Institute of Biomedical Chemistry, Pogodinskaya Street 10, 119121 Moscow, Russia.
Department of Cancer Cell Biology, Engelhardt Institute of Molecular Biology, Russian Academy of Sciences, Vavilova 32, 119991 Moscow, Russia.
Int J Mol Sci. 2023 Oct 24;24(21):15502. doi: 10.3390/ijms242115502.
The long-read RNA sequencing developed by Oxford Nanopore Technology provides a direct quantification of transcript isoforms. That makes the number of transcript isoforms per gene an intrinsically suitable metric for alternative splicing (AS) profiling in the application to this particular type of RNA sequencing. By using this simple metric and recruiting principal component analysis (PCA) as a tool to visualize the high-dimensional transcriptomic data, we were able to group biospecimens of normal human liver tissue and hepatocyte-derived malignant HepG2 and Huh7 cells into clear clusters in a 2D space. For the transcriptome-wide analysis, the clustering was observed regardless whether all genes were included in analysis or only those expressed in all biospecimens tested. However, in the application to a particular set of genes known as pharmacogenes, which are involved in drug metabolism, the clustering worsened dramatically in the latter case. Based on PCA data, the subsets of genes most contributing to biospecimens' grouping into clusters were selected and subjected to gene ontology analysis that allowed us to determine the top 20 biological processes among which translation and processes related to its regulation dominate. The suggested metrics can be a useful addition to the existing metrics for describing AS profiles, especially in application to transcriptome studies with long-read sequencing.

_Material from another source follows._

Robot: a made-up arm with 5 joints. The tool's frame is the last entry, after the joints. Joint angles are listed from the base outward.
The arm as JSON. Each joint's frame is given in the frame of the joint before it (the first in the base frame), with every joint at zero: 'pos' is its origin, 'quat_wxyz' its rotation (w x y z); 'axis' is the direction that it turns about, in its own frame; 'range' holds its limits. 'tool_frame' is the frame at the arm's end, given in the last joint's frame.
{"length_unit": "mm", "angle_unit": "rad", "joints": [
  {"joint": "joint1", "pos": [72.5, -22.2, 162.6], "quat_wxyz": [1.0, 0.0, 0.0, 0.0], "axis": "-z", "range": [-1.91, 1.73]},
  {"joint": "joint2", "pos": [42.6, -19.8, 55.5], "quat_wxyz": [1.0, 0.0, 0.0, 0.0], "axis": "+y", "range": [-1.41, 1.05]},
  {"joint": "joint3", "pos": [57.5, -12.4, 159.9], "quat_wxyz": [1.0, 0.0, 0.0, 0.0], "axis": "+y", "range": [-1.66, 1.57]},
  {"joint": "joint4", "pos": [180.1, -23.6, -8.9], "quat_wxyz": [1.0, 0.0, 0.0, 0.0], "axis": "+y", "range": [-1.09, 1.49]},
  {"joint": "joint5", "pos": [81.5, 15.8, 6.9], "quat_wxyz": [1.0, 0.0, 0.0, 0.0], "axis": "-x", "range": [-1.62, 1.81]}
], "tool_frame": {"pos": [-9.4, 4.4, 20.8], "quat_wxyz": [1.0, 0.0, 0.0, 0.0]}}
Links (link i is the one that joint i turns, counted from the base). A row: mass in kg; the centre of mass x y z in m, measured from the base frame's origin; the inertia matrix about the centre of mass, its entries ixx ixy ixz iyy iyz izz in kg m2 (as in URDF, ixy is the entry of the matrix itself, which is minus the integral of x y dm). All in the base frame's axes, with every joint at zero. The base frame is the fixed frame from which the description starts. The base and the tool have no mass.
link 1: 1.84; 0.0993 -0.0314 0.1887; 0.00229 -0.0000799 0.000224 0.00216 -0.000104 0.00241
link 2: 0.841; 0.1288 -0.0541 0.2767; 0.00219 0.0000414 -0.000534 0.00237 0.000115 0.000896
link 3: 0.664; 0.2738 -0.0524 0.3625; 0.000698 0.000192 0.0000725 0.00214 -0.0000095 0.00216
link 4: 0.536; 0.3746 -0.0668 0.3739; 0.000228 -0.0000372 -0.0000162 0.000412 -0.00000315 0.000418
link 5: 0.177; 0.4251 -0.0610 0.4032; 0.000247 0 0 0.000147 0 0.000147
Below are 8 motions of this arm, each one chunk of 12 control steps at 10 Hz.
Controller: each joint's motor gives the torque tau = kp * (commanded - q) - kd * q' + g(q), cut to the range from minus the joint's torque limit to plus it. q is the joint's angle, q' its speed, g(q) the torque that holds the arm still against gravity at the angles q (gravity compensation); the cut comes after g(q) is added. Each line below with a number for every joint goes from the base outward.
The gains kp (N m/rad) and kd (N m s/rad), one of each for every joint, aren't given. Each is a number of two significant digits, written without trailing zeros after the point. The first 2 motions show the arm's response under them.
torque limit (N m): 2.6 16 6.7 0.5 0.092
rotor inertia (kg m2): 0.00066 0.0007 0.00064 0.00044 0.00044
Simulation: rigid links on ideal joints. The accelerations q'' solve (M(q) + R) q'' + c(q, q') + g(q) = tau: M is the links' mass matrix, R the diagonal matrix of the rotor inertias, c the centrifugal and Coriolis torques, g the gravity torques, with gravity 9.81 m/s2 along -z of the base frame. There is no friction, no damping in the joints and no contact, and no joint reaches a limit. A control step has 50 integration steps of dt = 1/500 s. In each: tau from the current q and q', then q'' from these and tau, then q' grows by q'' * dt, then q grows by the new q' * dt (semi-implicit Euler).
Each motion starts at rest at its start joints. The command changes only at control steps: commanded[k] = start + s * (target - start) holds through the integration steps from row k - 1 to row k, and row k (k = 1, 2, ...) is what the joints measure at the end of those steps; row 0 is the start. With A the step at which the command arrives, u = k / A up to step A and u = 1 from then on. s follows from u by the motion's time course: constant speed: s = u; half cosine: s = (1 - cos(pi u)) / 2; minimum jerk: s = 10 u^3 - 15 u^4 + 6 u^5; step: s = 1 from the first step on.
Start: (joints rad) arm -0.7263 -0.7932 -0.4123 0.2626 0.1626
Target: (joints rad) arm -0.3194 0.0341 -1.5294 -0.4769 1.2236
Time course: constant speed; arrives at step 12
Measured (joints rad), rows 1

牛津纳米孔技术开发的长读 RNA 测序为转录本异构体提供了直接定量。这使得每个基因的转录本异构体数量成为用于这种特定类型的 RNA 测序的可变剪接 (AS) 分析的固有合适指标。通过使用这个简单的指标和主成分分析 (PCA) 作为可视化高维转录组数据的工具,我们能够将正常人类肝脏组织的生物样本和肝细胞来源的恶性 HepG2 和 Huh7 细胞按清晰的聚类分组在二维空间中。对于全转录组分析,无论是否将所有基因都包含在分析中,还是仅将那些在所有测试生物样本中表达的基因包含在分析中,都观察到了聚类。然而,在应用于一组称为药物代谢相关的药物基因时,在后一种情况下,聚类情况显著恶化。基于 PCA 数据,选择了对生物样本聚类分组贡献最大的基因子集,并进行了基因本体分析,使我们能够确定其中排名前 20 的生物学过程,其中翻译和与其相关的调控过程占主导地位。这些建议的指标可以作为描述 AS 谱的现有指标的有用补充,特别是在应用于长读测序的转录组研究中。